Extracted records:
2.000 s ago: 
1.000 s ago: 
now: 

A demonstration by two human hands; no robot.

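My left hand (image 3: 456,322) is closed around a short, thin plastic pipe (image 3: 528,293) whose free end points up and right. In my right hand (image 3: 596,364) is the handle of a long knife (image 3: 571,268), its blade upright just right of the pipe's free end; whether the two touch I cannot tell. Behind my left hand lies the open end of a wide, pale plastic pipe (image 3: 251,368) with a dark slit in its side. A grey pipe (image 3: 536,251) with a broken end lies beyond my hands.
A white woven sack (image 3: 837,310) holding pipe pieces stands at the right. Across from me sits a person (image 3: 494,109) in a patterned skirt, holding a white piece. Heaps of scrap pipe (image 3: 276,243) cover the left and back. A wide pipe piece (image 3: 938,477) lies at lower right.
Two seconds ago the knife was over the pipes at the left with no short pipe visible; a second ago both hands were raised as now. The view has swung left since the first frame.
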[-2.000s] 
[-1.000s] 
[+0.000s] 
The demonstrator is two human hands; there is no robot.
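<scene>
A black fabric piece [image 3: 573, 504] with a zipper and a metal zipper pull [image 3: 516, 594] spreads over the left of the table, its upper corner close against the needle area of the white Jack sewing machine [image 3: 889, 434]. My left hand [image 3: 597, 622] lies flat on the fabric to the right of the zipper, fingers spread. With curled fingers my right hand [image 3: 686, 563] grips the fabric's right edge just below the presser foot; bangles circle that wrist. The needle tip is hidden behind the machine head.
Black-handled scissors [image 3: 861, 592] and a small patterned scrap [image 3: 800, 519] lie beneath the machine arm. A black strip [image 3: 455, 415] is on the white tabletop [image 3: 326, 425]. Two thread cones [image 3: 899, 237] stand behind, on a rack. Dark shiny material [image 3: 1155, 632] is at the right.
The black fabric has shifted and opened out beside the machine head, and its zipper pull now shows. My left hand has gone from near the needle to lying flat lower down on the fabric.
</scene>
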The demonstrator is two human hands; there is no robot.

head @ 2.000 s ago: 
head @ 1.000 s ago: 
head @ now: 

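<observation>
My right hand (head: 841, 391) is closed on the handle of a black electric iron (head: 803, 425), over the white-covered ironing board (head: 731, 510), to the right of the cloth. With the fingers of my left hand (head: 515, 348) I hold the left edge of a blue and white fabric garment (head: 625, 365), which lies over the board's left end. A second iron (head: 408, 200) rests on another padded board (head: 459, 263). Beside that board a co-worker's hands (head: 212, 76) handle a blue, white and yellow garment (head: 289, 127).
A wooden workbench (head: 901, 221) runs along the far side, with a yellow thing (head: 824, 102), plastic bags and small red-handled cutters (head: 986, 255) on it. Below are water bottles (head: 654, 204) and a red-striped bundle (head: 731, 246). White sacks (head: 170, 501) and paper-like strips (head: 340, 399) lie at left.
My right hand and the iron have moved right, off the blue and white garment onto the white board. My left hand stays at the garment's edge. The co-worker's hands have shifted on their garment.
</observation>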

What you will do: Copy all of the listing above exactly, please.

Output of the exercise:
2.000 s ago: 
1.000 s ago: 
now: 

A demonstration by two human hands; no robot.

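My left hand (image 3: 456,322) is closed around a short, thin plastic pipe (image 3: 528,293) whose free end points up and right. In my right hand (image 3: 596,364) is the handle of a long knife (image 3: 571,268), its blade upright just right of the pipe's free end; whether the two touch I cannot tell. Behind my left hand lies the open end of a wide, pale plastic pipe (image 3: 251,368) with a dark slit in its side. A grey pipe (image 3: 536,251) with a broken end lies beyond my hands.
A white woven sack (image 3: 837,310) holding pipe pieces stands at the right. Across from me sits a person (image 3: 494,109) in a patterned skirt, holding a white piece. Heaps of scrap pipe (image 3: 276,243) cover the left and back. A wide pipe piece (image 3: 938,477) lies at lower right.
Two seconds ago the knife was over the pipes at the left with no short pipe visible; a second ago both hands were raised as now. The view has swung left since the first frame.
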[-2.000s] 
[-1.000s] 
[+0.000s] 
The demonstrator is two human hands; there is no robot.
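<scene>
A black fabric piece [image 3: 573, 504] with a zipper and a metal zipper pull [image 3: 516, 594] spreads over the left of the table, its upper corner close against the needle area of the white Jack sewing machine [image 3: 889, 434]. My left hand [image 3: 597, 622] lies flat on the fabric to the right of the zipper, fingers spread. With curled fingers my right hand [image 3: 686, 563] grips the fabric's right edge just below the presser foot; bangles circle that wrist. The needle tip is hidden behind the machine head.
Black-handled scissors [image 3: 861, 592] and a small patterned scrap [image 3: 800, 519] lie beneath the machine arm. A black strip [image 3: 455, 415] is on the white tabletop [image 3: 326, 425]. Two thread cones [image 3: 899, 237] stand behind, on a rack. Dark shiny material [image 3: 1155, 632] is at the right.
The black fabric has shifted and opened out beside the machine head, and its zipper pull now shows. My left hand has gone from near the needle to lying flat lower down on the fabric.
</scene>
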The demonstrator is two human hands; there is no robot.

head @ 2.000 s ago: 
head @ 1.000 s ago: 
head @ now: 

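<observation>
My right hand (head: 841, 391) is closed on the handle of a black electric iron (head: 803, 425), over the white-covered ironing board (head: 731, 510), to the right of the cloth. With the fingers of my left hand (head: 515, 348) I hold the left edge of a blue and white fabric garment (head: 625, 365), which lies over the board's left end. A second iron (head: 408, 200) rests on another padded board (head: 459, 263). Beside that board a co-worker's hands (head: 212, 76) handle a blue, white and yellow garment (head: 289, 127).
A wooden workbench (head: 901, 221) runs along the far side, with a yellow thing (head: 824, 102), plastic bags and small red-handled cutters (head: 986, 255) on it. Below are water bottles (head: 654, 204) and a red-striped bundle (head: 731, 246). White sacks (head: 170, 501) and paper-like strips (head: 340, 399) lie at left.
My right hand and the iron have moved right, off the blue and white garment onto the white board. My left hand stays at the garment's edge. The co-worker's hands have shifted on their garment.
</observation>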

No further output remains.